Thankfully, the film also refuses to duck the imagery of the procedure, even showing the discarded fetus on the bathroom floor (Otilia also embarks on a disturbing journey to dispose of the remains, which one can’t help but read metaphorically). Many in the audience seemed to have a problem with this decision, but I do wonder how anyone can claim the pro-choice mantle if they are unwilling to face the consequences of that choice. Like it or not, abortion ends a life, and rather than quibble over viability, trimesters, and potential, let’s agree that it involves killing and still hold to its protection. I would never call it murder, of course, for that is a legal definition that carries strict penalties, but to grant the opposition the obvious — a life once started suddenly comes to an end — is to steal away their primary objection and move beyond it altogether. The debate then becomes a matter of priorities: does the decision to terminate always trump the life of a fetus? Does a woman hold full control over her body’s contents, up to the point where they are granted legal status as an independent individual? This conversation does not occur in places like Communist Romania, at least not openly. Even the two women can’t seem to discuss any part of it by films end. That it is under attack in our own country is an obvious source of concern. But so long as it does occur — with all voices strong and passionate throughout — we know at least that one component of a free society remains.

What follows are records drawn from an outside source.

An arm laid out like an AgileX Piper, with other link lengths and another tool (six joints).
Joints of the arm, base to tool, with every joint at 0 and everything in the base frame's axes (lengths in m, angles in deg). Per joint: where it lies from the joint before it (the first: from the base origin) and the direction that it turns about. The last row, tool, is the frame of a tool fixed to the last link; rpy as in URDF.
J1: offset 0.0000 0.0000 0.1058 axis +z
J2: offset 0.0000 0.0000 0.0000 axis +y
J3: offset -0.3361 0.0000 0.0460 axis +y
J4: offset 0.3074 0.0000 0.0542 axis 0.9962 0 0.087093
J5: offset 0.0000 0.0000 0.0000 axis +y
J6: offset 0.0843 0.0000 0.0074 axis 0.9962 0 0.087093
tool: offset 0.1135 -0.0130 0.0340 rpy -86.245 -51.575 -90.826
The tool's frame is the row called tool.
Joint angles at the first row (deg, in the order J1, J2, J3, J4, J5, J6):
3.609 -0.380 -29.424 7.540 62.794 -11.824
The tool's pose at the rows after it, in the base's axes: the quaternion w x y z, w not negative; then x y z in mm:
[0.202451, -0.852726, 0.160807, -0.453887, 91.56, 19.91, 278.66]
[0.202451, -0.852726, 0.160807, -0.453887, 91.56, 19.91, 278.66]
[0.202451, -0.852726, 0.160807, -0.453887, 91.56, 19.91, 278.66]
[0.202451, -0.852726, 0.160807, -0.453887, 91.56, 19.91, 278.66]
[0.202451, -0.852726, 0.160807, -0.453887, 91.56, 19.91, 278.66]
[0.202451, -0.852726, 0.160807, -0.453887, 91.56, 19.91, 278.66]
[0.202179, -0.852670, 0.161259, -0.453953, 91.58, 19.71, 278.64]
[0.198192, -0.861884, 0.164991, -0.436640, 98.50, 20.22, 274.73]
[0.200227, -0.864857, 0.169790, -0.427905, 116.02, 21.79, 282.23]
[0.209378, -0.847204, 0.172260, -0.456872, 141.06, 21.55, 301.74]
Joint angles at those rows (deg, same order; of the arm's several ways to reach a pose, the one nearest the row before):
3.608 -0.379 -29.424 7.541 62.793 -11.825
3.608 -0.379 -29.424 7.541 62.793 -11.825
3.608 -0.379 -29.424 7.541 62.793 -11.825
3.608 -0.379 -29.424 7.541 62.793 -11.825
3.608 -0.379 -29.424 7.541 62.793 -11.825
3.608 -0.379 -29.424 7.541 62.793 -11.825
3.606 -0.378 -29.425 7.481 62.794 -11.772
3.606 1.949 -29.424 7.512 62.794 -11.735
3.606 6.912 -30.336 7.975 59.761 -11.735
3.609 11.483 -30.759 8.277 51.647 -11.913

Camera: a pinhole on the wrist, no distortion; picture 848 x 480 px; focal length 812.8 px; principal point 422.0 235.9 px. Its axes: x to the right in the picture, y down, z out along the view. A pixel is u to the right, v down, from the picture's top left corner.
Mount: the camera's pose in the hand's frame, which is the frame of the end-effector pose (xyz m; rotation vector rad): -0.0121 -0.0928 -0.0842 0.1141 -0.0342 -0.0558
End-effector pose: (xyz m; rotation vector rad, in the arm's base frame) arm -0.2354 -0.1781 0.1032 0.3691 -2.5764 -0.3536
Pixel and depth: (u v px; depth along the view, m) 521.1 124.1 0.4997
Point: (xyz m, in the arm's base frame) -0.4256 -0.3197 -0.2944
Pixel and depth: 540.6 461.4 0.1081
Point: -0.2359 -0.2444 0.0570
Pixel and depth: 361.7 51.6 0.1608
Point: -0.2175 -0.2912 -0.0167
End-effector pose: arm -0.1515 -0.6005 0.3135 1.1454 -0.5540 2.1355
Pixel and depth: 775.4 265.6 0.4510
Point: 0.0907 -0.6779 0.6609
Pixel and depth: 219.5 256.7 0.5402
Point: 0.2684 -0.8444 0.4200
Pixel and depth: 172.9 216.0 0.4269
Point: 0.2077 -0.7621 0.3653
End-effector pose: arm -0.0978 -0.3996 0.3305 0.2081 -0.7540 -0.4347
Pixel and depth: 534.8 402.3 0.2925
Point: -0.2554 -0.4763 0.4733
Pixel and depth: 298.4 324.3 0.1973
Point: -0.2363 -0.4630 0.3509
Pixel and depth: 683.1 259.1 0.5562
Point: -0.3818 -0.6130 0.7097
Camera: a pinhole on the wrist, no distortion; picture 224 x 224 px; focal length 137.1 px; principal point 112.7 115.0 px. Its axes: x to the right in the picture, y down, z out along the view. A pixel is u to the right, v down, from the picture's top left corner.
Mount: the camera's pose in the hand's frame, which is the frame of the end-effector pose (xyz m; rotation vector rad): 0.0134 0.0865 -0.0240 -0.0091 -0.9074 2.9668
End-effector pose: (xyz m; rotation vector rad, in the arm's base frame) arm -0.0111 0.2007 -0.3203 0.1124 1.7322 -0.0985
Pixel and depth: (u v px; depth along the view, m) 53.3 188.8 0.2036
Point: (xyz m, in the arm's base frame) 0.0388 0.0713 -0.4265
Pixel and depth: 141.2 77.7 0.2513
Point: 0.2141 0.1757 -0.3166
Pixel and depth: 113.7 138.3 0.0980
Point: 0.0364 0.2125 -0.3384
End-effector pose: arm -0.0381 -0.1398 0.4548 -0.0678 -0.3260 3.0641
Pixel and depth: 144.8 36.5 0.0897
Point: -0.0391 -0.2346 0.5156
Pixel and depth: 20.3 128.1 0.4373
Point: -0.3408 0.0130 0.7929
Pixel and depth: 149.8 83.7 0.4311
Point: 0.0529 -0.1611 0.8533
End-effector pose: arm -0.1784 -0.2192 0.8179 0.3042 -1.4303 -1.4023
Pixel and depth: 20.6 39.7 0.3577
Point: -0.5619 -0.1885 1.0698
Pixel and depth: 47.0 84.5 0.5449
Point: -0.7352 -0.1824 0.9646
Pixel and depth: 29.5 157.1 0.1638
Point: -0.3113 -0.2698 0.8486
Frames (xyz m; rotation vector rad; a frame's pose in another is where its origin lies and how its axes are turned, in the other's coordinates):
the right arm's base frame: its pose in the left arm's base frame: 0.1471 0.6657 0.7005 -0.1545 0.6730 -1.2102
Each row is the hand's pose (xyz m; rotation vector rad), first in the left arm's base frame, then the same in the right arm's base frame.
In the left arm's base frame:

Still, these debates are brought to the film, and will change accordingly as personal preference dictates. In their place stands a film of crushing realism; a masterpiece of social commentary that steadfastly refuses to pitch to the cheap seats. We see no bogey men whatsoever, and no walls blocking out the sun, only the dying embers of an idea that dared suggest that man is best when caged and subdued. We sense the turning tide, best seen in a generational dispute at the dinner table (though two key characters remain all but silent), and know that while some long ago gave up the fight, there are new voices in the wilderness that have had enough, even if they aren’t’ fully aware of it themselves. It’s a film about freedom and its absence, yes, but just as powerfully it takes the unaware on a journey through the black markets we don’t want to believe exist; not just for drugs, rare goods, or forbidden delights, but the human will itself. Though underground, it can’t long remain dormant.